Swapnil Gupta
2025
Break-Ideate-Generate (BrIdGe): Moving beyond Translations for Localization using LLMs
Swapnil Gupta
|
Lucas Pereira Carlini
|
Prateek Sircar
|
Deepak Gupta
Proceedings of the 2025 Conference of the Nations of the Americas Chapter of the Association for Computational Linguistics: Human Language Technologies (Volume 3: Industry Track)
Language localization is the adaptation of written content to different linguistic and cultural contexts. Ability to localize written content is crucial for global businesses to provide consistent and reliable customer experience across diverse markets. Traditional methods have approached localization as an application of machine translation (MT), but localization requires more than linguistic conversion – content needs to align with the target audience’s cultural norms, linguistic nuances, and technical requirements. This difference is prominent for long-form text, where multiple facts are present in a creative choice of language. We propose a novel prompt approach for Large Languages Models (LLMs), called Break-Ideate-Generate (BrIdGe), for language localization. BrIdGe ‘breaks’ the source content into granular facts, ‘ideates’ an action plan for content creation in the target language by organizing the granular facts, and finally executes the plan to ‘generate’ localized content. This approach emulates the cognitive processes humans employ in writing that begin with identifying important points, followed by brainstorming on how to structure and organize the output. We evaluated the BrIdGe methodology from multiple perspectives, including impact of BrIdGe prompt on different LLMs and performance comparisons with traditional MT models and direct translation through LLMs on public benchmark and proprietary e-commerce datasets. Through human and LLM-based automated evaluations across content in multiple languages, we demonstrate effectiveness of BrIdGe in generating fluent localized content while preserving factual consistency between source and target languages.
2019
CaRe: Open Knowledge Graph Embeddings
Swapnil Gupta
|
Sreyash Kenkre
|
Partha Talukdar
Proceedings of the 2019 Conference on Empirical Methods in Natural Language Processing and the 9th International Joint Conference on Natural Language Processing (EMNLP-IJCNLP)
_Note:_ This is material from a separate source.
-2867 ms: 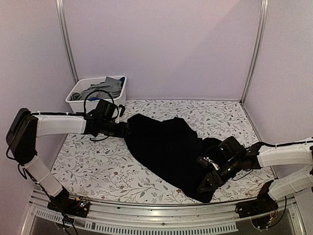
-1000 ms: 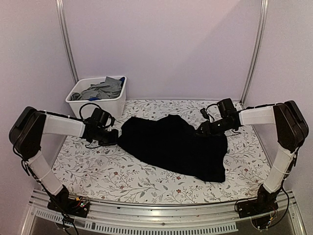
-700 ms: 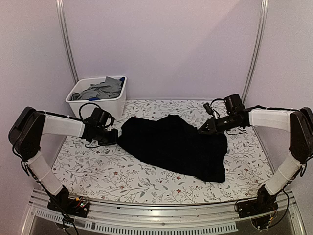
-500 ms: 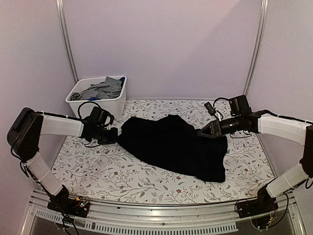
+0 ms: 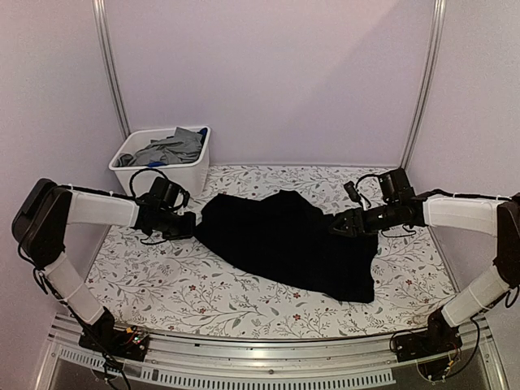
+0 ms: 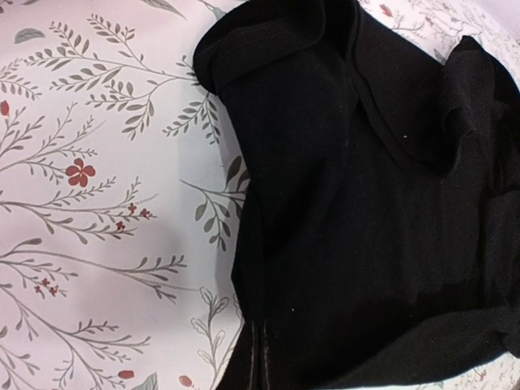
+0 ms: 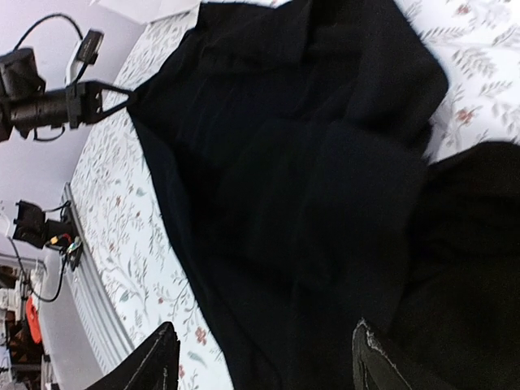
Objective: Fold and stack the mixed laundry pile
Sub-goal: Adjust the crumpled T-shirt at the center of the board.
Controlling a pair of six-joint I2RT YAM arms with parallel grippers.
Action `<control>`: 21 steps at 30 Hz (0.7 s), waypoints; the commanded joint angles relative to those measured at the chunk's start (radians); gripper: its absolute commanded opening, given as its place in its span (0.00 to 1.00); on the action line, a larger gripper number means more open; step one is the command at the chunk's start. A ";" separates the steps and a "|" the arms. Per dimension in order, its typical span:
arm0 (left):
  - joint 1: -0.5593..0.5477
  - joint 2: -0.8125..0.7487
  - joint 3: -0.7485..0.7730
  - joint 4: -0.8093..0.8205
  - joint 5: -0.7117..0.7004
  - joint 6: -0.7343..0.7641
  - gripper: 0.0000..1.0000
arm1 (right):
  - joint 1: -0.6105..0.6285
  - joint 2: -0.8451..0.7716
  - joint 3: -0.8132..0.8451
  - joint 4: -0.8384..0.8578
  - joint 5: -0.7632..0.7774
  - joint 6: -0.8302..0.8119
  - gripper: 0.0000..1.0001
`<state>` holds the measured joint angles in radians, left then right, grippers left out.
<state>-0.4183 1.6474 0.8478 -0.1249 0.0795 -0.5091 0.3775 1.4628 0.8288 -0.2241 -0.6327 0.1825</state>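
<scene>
A black T-shirt point(image 5: 284, 244) lies spread and rumpled across the middle of the floral table. My left gripper point(image 5: 192, 225) is shut on its left edge. In the left wrist view the closed fingers point(image 6: 262, 366) pinch the black T-shirt point(image 6: 366, 227) at the bottom of the frame. My right gripper point(image 5: 337, 227) hangs open just over the shirt's far right edge, holding nothing. The right wrist view shows its two fingertips point(image 7: 162, 357) wide apart with the black T-shirt point(image 7: 284, 162) below them. A grey shirt point(image 5: 175, 146) and a bit of blue cloth point(image 5: 201, 130) lie in the bin.
The white plastic bin point(image 5: 162, 175) stands at the back left corner, against the wall. Metal posts point(image 5: 110, 73) rise at both back corners. The floral table cover point(image 5: 162, 276) shows bare to the left and in front of the shirt.
The right arm carried the shirt's front corner to the back right and let go; its jaws now stand open. The left gripper has kept its hold in place.
</scene>
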 commanded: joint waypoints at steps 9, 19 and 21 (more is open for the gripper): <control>0.012 0.000 0.014 0.005 -0.011 0.019 0.00 | -0.044 0.296 0.244 0.026 -0.018 -0.101 0.63; 0.012 0.005 0.017 0.006 -0.014 0.024 0.00 | -0.019 0.287 0.214 0.036 -0.150 -0.122 0.37; 0.012 0.013 0.017 0.009 -0.010 0.023 0.00 | -0.019 0.309 0.223 0.024 -0.139 -0.133 0.37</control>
<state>-0.4183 1.6478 0.8482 -0.1249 0.0734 -0.4992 0.3489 1.7859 1.0531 -0.1970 -0.7292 0.0803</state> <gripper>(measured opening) 0.005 0.369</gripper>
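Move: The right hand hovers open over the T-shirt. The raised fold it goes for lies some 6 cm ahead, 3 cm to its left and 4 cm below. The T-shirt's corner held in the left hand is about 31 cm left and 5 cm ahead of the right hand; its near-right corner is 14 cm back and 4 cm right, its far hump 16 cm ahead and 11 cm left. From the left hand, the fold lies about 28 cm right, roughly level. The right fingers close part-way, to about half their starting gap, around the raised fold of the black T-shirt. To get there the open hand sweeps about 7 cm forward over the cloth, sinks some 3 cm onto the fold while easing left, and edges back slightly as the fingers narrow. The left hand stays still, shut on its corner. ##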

Open Information Extraction (OpenIE) methods are effective at extracting (noun phrase, relation phrase, noun phrase) triples from text, e.g., (Barack Obama, took birth in, Honolulu). Organization of such triples in the form of a graph with noun phrases (NPs) as nodes and relation phrases (RPs) as edges results in the construction of Open Knowledge Graphs (OpenKGs). In order to use such OpenKGs in downstream tasks, it is often desirable to learn embeddings of the NPs and RPs present in the graph. Even though several Knowledge Graph (KG) embedding methods have been recently proposed, all of those methods have targeted Ontological KGs, as opposed to OpenKGs. Straightforward application of existing Ontological KG embedding methods to OpenKGs is challenging, as unlike Ontological KGs, OpenKGs are not canonicalized, i.e., a real-world entity may be represented using multiple nodes in the OpenKG, with each node corresponding to a different NP referring to the entity. For example, nodes with labels Barack Obama, Obama, and President Obama may refer to the same real-world entity Barack Obama. Even though canonicalization of OpenKGs has received some attention lately, output of such methods has not been used to improve OpenKG embed- dings. We fill this gap in the paper and propose Canonicalization-infused Representations (CaRe) for OpenKGs. Through extensive experiments, we observe that CaRe enables existing models to adapt to the challenges in OpenKGs and achieve substantial improvements for the link prediction task.